INFORMATION SUPPLIED:

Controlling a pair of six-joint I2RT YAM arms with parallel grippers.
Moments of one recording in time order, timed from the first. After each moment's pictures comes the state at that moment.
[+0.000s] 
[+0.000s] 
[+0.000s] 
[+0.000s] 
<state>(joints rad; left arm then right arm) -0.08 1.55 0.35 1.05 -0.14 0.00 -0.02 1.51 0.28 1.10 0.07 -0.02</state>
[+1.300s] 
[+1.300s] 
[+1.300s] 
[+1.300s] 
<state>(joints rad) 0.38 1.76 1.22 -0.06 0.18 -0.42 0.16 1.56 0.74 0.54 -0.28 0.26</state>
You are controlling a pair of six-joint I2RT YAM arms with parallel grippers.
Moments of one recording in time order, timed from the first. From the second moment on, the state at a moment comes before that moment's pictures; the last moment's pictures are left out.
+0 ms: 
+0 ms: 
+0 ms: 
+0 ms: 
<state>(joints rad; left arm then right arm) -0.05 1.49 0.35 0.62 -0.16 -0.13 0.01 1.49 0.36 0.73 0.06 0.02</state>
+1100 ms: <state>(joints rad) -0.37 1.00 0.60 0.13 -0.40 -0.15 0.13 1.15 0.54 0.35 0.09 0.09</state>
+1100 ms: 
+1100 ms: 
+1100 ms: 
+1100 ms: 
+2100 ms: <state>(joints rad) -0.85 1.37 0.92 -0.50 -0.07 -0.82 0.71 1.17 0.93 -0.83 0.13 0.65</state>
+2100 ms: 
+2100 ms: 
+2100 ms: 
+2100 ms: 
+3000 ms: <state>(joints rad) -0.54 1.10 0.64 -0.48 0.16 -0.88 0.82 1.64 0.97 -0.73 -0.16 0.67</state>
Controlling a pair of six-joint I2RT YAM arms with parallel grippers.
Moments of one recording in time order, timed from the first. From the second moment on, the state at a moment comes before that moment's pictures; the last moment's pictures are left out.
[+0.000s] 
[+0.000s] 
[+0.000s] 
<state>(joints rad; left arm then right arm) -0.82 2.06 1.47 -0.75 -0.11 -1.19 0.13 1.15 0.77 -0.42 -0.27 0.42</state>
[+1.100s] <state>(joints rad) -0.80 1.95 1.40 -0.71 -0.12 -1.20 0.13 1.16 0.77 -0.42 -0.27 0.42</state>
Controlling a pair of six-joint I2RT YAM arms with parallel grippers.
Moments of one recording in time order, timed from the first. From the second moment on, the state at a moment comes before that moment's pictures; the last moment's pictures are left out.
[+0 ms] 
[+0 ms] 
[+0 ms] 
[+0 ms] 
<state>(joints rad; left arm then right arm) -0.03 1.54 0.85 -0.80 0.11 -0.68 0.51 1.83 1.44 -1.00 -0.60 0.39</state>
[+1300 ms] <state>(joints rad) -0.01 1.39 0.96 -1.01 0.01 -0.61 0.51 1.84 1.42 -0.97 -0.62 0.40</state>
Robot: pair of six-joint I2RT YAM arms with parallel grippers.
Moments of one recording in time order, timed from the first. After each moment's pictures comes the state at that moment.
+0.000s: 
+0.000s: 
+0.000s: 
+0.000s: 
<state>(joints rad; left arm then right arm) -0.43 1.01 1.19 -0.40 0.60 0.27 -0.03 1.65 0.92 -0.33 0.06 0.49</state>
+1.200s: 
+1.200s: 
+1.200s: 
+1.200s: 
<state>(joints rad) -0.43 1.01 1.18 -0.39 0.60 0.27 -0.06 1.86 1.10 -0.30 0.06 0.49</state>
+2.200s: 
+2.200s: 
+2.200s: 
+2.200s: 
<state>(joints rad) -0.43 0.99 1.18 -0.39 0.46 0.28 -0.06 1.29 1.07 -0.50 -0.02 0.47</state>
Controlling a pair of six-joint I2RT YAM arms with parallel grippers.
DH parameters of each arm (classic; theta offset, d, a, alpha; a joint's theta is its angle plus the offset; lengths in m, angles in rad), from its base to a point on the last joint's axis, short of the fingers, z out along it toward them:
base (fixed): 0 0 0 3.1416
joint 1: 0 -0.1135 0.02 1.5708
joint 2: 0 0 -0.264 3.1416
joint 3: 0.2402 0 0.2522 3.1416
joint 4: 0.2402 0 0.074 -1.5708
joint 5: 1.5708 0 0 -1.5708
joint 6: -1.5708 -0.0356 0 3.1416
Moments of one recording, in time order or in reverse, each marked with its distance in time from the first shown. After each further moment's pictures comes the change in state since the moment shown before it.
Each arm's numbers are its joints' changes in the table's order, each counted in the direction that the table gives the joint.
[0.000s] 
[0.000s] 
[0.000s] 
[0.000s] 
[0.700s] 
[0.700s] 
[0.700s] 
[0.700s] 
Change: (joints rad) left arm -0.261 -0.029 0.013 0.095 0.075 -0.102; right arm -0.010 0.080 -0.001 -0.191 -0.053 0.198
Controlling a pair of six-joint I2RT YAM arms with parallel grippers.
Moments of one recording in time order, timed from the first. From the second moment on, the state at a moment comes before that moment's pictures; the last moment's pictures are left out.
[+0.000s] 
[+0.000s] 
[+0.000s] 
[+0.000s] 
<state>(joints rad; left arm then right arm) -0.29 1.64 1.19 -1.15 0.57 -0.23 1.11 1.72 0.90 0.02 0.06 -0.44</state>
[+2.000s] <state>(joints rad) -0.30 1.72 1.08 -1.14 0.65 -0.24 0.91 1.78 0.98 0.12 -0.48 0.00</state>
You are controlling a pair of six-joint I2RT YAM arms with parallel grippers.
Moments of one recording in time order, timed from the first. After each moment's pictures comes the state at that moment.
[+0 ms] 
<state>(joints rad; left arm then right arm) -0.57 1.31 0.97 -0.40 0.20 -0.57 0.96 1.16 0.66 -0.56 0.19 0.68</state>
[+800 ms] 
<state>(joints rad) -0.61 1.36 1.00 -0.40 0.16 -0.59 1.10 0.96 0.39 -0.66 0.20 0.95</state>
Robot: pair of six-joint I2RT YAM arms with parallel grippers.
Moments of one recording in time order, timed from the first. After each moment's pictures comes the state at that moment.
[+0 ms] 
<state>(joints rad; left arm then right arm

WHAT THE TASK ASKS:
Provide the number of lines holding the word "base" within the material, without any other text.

EXPECTED ANSWER:
2